• _Brief_:
Please give an exact copy of every line from the one holding "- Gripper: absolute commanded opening" through the final line of the records below.

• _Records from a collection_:
== Segment start ==

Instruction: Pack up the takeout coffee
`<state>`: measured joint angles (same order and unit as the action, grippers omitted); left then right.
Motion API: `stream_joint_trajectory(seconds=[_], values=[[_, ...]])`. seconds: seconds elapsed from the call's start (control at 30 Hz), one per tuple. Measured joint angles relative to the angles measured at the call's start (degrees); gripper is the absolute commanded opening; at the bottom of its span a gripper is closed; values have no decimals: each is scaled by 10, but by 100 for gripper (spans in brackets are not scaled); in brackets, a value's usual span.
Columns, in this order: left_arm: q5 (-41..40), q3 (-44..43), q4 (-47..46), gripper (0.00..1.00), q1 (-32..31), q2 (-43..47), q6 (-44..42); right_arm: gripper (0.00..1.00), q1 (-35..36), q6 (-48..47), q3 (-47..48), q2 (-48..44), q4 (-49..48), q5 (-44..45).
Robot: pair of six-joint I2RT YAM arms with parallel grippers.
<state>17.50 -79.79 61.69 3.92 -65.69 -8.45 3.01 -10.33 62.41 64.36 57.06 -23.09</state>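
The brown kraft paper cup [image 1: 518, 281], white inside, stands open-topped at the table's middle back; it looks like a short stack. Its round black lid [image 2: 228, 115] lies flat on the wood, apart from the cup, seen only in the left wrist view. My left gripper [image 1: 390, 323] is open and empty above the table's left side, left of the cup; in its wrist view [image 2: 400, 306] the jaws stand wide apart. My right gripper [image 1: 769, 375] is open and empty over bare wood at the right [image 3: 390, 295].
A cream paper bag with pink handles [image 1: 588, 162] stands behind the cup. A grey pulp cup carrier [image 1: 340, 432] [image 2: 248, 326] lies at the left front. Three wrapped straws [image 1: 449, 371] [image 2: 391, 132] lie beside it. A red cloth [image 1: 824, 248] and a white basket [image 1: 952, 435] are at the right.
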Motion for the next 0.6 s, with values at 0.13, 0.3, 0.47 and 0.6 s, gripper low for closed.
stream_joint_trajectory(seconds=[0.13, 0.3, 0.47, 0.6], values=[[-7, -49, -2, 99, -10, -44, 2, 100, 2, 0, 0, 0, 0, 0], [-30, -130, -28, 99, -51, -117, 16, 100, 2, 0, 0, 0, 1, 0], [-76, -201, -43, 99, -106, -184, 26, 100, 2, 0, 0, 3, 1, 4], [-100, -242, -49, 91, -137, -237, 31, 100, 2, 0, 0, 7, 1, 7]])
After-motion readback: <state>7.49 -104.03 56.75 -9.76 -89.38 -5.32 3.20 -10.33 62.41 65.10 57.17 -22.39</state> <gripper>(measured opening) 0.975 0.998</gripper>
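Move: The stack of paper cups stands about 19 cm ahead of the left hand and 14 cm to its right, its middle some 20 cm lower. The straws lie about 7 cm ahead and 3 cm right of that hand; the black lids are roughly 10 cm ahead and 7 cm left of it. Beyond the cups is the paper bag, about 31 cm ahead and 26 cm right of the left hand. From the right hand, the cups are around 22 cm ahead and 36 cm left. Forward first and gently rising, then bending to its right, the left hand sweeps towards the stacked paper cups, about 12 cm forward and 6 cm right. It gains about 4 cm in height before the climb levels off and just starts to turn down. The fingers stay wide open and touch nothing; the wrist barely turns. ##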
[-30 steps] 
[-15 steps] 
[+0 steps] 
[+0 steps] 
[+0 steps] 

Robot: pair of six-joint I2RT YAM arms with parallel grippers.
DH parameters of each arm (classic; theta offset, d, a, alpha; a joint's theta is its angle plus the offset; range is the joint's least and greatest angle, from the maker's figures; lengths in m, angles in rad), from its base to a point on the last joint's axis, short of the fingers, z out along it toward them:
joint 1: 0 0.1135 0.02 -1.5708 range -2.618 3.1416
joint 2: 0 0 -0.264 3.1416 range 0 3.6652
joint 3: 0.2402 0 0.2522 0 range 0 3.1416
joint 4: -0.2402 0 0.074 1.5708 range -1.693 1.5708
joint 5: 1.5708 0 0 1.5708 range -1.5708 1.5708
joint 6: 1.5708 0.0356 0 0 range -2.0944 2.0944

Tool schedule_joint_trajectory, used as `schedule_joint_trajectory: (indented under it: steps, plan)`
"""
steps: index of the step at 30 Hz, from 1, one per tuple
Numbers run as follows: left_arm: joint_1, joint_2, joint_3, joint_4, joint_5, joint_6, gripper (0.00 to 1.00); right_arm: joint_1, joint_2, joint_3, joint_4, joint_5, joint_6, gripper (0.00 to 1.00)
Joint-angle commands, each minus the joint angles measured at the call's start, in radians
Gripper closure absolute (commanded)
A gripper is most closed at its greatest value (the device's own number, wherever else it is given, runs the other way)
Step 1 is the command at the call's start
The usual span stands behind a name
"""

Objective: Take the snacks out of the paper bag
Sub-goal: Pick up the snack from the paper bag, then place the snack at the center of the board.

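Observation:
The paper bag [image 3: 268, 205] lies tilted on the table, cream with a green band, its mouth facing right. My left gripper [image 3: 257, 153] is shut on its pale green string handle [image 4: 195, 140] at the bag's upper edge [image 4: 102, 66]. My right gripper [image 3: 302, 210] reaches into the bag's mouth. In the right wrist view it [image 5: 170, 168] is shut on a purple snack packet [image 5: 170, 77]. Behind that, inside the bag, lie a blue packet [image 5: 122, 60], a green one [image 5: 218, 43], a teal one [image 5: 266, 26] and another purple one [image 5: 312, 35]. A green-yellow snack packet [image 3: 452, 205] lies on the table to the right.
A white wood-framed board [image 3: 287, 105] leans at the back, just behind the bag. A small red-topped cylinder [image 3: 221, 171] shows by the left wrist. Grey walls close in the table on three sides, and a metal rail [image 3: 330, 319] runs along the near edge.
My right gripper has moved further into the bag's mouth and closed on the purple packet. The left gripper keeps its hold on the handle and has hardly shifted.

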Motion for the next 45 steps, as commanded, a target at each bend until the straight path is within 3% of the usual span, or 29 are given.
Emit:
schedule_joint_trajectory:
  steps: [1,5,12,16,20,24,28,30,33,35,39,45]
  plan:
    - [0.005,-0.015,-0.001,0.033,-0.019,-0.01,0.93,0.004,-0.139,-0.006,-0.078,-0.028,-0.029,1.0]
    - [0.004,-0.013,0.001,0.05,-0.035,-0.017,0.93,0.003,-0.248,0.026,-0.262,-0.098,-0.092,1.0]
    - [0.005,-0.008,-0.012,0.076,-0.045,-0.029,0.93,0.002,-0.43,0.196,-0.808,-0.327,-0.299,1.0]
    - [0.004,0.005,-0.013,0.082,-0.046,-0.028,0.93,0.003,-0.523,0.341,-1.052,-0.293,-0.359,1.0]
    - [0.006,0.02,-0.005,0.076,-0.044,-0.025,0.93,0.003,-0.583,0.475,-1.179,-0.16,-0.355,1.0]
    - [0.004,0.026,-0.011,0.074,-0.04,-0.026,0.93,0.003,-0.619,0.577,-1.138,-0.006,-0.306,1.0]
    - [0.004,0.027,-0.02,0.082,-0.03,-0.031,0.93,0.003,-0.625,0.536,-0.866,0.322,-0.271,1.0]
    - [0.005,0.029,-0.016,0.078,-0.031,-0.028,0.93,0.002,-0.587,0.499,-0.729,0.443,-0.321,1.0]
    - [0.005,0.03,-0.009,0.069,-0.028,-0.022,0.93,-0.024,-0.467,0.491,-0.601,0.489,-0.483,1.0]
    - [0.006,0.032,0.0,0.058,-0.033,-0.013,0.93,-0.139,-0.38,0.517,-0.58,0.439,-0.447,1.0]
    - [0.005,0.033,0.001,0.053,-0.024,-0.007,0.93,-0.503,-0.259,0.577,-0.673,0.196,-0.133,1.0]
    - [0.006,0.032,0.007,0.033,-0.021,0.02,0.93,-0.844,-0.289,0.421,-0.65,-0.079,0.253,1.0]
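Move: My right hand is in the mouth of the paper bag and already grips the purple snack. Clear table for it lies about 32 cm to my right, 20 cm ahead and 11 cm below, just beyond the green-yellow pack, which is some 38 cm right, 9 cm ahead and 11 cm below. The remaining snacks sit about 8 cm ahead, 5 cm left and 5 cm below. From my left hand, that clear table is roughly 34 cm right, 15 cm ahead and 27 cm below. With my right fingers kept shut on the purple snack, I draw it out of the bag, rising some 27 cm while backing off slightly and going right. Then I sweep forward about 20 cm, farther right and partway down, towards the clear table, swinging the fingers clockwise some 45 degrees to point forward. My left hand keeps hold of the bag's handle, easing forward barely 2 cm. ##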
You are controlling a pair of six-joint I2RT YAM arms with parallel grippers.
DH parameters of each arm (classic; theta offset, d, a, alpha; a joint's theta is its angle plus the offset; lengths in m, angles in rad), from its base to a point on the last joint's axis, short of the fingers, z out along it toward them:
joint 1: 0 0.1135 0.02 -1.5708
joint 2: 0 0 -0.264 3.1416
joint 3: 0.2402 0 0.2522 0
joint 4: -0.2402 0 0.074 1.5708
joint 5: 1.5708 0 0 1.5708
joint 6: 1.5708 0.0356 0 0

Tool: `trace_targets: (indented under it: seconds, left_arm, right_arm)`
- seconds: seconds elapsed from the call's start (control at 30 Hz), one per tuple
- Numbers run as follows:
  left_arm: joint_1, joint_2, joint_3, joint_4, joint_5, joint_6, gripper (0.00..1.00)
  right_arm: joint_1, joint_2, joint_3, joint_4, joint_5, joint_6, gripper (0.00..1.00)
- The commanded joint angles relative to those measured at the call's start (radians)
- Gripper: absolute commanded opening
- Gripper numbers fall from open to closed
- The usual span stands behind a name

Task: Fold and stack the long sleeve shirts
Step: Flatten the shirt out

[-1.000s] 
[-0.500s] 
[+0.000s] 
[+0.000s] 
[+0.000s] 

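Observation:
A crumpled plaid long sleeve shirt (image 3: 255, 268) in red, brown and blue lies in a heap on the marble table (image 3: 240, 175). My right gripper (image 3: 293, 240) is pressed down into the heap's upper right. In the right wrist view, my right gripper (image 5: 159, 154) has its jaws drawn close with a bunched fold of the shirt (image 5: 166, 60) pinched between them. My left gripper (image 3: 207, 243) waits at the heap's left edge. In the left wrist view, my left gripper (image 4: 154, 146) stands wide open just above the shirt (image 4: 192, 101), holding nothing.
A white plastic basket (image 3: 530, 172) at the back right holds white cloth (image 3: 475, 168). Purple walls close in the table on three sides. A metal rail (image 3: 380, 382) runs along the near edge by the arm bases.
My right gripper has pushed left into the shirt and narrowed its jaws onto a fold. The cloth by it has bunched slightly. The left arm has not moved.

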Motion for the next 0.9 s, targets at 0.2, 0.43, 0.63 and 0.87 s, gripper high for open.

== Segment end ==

• _Answer space_:
- Gripper: absolute commanded opening
- Gripper numbers fall from open to closed
- The usual span stands behind a name

Task: Fold and stack the long sleeve shirts
Step: Flatten the shirt out

[-1.000s] 
[-0.500s] 
[+0.000s] 
[+0.000s] 
[+0.000s] 

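Observation:
A crumpled plaid long sleeve shirt (image 3: 255, 268) in red, brown and blue lies in a heap on the marble table (image 3: 240, 175). My right gripper (image 3: 293, 240) is pressed down into the heap's upper right. In the right wrist view, my right gripper (image 5: 159, 154) has its jaws drawn close with a bunched fold of the shirt (image 5: 166, 60) pinched between them. My left gripper (image 3: 207, 243) waits at the heap's left edge. In the left wrist view, my left gripper (image 4: 154, 146) stands wide open just above the shirt (image 4: 192, 101), holding nothing.
A white plastic basket (image 3: 530, 172) at the back right holds white cloth (image 3: 475, 168). Purple walls close in the table on three sides. A metal rail (image 3: 380, 382) runs along the near edge by the arm bases.
My right gripper has pushed left into the shirt and narrowed its jaws onto a fold. The cloth by it has bunched slightly. The left arm has not moved.
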
Motion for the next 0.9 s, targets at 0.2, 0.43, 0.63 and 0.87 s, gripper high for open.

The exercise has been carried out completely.